• **Instructions for the task**
Write the entries out again. Every character must match.

[Records from a data collection]

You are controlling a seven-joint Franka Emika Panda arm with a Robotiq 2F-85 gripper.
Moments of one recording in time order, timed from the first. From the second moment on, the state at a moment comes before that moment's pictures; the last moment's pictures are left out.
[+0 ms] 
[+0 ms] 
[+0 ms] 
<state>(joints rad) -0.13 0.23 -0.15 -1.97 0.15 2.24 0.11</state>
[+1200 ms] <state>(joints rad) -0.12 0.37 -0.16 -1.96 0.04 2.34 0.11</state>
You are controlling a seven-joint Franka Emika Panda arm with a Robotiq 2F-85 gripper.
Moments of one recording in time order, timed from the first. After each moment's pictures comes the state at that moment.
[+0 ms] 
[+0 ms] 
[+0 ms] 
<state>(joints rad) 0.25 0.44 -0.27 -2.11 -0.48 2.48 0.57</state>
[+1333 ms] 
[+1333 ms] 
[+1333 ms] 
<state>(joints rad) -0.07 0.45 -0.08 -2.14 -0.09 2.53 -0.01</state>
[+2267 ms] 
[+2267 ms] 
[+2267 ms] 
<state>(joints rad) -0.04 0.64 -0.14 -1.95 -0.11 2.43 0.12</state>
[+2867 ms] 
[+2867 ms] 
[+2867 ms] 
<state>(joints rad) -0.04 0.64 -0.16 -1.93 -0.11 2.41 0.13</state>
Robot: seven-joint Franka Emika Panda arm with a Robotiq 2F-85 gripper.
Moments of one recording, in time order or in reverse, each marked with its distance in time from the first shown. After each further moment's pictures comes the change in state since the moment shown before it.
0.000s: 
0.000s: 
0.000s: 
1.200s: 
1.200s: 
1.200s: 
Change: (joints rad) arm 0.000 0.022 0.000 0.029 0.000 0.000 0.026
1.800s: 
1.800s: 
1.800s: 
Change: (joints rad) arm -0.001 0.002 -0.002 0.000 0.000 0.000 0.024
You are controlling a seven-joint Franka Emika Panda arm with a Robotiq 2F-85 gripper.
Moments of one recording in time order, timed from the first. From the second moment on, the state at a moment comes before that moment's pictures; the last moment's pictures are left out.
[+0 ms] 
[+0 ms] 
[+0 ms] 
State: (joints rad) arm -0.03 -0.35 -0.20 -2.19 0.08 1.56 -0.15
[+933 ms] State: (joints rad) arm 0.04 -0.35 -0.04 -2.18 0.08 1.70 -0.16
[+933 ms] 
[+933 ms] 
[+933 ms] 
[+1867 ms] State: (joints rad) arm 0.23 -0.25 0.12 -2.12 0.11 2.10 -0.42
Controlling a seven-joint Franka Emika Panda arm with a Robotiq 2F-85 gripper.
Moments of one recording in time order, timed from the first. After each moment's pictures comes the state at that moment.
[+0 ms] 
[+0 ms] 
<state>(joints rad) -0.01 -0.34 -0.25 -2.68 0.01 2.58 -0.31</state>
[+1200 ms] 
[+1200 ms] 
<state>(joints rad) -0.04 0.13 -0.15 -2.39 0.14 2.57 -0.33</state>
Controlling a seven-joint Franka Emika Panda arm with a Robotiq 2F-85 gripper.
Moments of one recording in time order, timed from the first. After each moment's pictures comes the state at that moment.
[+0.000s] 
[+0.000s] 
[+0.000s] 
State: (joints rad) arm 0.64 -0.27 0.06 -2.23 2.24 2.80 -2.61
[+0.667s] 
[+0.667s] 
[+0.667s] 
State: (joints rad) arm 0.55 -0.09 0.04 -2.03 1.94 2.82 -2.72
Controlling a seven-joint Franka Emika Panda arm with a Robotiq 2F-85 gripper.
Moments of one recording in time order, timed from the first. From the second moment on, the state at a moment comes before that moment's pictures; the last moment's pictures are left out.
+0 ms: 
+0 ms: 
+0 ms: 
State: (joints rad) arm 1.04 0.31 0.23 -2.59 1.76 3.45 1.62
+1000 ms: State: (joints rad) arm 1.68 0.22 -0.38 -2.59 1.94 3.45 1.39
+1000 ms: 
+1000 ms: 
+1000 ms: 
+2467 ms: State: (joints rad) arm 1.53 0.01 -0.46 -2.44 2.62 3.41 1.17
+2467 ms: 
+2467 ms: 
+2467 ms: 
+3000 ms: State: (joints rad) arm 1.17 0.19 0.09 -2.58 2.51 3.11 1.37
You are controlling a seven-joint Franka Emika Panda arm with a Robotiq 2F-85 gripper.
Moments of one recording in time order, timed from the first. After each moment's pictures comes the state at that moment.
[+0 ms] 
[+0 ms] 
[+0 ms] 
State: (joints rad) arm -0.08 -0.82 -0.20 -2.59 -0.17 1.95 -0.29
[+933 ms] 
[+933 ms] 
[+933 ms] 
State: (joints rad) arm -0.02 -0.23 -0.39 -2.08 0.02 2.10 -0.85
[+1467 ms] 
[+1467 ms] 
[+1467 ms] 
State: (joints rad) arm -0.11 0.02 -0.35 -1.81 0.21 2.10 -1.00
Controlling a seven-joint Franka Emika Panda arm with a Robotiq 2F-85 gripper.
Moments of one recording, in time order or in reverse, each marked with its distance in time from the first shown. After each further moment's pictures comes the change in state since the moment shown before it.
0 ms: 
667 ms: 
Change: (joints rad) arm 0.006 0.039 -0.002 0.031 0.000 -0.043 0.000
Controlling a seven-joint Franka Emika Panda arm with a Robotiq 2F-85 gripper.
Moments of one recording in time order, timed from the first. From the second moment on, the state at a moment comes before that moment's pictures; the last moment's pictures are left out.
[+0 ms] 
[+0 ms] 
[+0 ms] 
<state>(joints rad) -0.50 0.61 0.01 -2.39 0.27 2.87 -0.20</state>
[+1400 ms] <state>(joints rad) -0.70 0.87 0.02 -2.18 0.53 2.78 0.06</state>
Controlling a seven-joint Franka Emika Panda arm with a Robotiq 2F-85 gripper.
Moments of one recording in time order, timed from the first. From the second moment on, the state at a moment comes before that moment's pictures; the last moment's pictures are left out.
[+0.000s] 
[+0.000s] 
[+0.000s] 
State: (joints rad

• **Result below**
You are controlling a seven-joint Franka Emika Panda arm with a Robotiq 2F-85 gripper.
Moments of one recording in time order, timed from the first. From the second moment on, the state at a moment comes before that moment's pictures; the last moment's pictures are left out.
[+0 ms] 
[+0 ms] 
[+0 ms] 
<state>(joints rad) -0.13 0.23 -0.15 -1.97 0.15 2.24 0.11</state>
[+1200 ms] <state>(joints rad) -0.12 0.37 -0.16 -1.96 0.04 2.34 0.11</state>
You are controlling a seven-joint Franka Emika Panda arm with a Robotiq 2F-85 gripper.
Moments of one recording in time order, timed from the first. After each moment's pictures comes the state at that moment.
[+0 ms] 
[+0 ms] 
[+0 ms] 
<state>(joints rad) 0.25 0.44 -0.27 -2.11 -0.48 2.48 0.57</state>
[+1333 ms] 
[+1333 ms] 
[+1333 ms] 
<state>(joints rad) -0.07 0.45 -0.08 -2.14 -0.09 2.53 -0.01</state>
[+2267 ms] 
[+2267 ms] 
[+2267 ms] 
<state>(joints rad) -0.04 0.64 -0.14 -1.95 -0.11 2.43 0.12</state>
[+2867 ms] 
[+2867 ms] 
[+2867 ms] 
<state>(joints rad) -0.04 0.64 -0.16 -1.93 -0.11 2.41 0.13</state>
Robot: seven-joint Franka Emika Panda arm with a Robotiq 2F-85 gripper.
Moments of one recording, in time order or in reverse, each marked with its distance in time from the first shown. After each further moment's pictures comes the change in state since the moment shown before it.
0.000s: 
0.000s: 
0.000s: 
1.200s: 
1.200s: 
1.200s: 
Change: (joints rad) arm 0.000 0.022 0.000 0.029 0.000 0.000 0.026
1.800s: 
1.800s: 
1.800s: 
Change: (joints rad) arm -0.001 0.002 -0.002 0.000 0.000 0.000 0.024
You are controlling a seven-joint Franka Emika Panda arm with a Robotiq 2F-85 gripper.
Moments of one recording in time order, timed from the first. From the second moment on, the state at a moment comes before that moment's pictures; the last moment's pictures are left out.
[+0 ms] 
[+0 ms] 
[+0 ms] 
State: (joints rad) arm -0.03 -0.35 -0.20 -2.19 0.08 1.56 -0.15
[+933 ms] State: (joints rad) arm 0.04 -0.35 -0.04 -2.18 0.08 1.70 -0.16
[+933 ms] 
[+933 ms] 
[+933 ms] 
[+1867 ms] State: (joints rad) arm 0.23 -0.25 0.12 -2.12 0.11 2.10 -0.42
Controlling a seven-joint Franka Emika Panda arm with a Robotiq 2F-85 gripper.
Moments of one recording in time order, timed from the first. After each moment's pictures comes the state at that moment.
[+0 ms] 
[+0 ms] 
<state>(joints rad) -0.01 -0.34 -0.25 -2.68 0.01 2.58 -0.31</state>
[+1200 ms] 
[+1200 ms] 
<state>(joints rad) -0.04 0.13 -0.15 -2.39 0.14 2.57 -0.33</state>
Controlling a seven-joint Franka Emika Panda arm with a Robotiq 2F-85 gripper.
Moments of one recording in time order, timed from the first. After each moment's pictures comes the state at that moment.
[+0.000s] 
[+0.000s] 
[+0.000s] 
State: (joints rad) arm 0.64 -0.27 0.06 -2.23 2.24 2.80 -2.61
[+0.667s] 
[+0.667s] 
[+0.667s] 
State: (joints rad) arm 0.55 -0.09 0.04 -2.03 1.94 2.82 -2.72
Controlling a seven-joint Franka Emika Panda arm with a Robotiq 2F-85 gripper.
Moments of one recording in time order, timed from the first. From the second moment on, the state at a moment comes before that moment's pictures; the last moment's pictures are left out.
+0 ms: 
+0 ms: 
+0 ms: 
State: (joints rad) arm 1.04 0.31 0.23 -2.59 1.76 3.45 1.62
+1000 ms: State: (joints rad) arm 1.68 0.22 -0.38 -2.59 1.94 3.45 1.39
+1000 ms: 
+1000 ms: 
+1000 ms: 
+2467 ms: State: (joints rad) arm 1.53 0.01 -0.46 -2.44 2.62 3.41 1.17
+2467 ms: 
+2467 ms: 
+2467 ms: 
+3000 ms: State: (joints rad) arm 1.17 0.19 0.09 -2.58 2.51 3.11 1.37
You are controlling a seven-joint Franka Emika Panda arm with a Robotiq 2F-85 gripper.
Moments of one recording in time order, timed from the first. After each moment's pictures comes the state at that moment.
[+0 ms] 
[+0 ms] 
[+0 ms] 
State: (joints rad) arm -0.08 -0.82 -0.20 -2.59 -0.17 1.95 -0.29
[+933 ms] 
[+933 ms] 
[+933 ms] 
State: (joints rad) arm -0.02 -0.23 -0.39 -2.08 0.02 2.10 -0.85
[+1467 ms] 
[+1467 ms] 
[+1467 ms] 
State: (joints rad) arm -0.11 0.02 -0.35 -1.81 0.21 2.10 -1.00
Controlling a seven-joint Franka Emika Panda arm with a Robotiq 2F-85 gripper.
Moments of one recording, in time order or in reverse, each marked with its distance in time from the first shown. After each further moment's pictures comes the change in state since the moment shown before it.
0 ms: 
667 ms: 
Change: (joints rad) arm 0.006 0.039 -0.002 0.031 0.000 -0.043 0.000
Controlling a seven-joint Franka Emika Panda arm with a Robotiq 2F-85 gripper.
Moments of one recording in time order, timed from the first. From the second moment on, the state at a moment comes before that moment's pictures; the last moment's pictures are left out.
[+0 ms] 
[+0 ms] 
[+0 ms] 
<state>(joints rad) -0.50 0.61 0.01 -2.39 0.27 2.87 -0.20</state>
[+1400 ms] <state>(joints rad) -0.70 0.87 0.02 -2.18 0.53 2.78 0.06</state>
Controlling a seven-joint Franka Emika Panda arm with a Robotiq 2F-85 gripper.
Moments of one recording in time order, timed from the first. From the second moment on, the state at a moment comes before that moment's pictures; the last moment's pictures are left out.
[+0.000s] 
[+0.000s] 
[+0.000s] 
State: (joints rad

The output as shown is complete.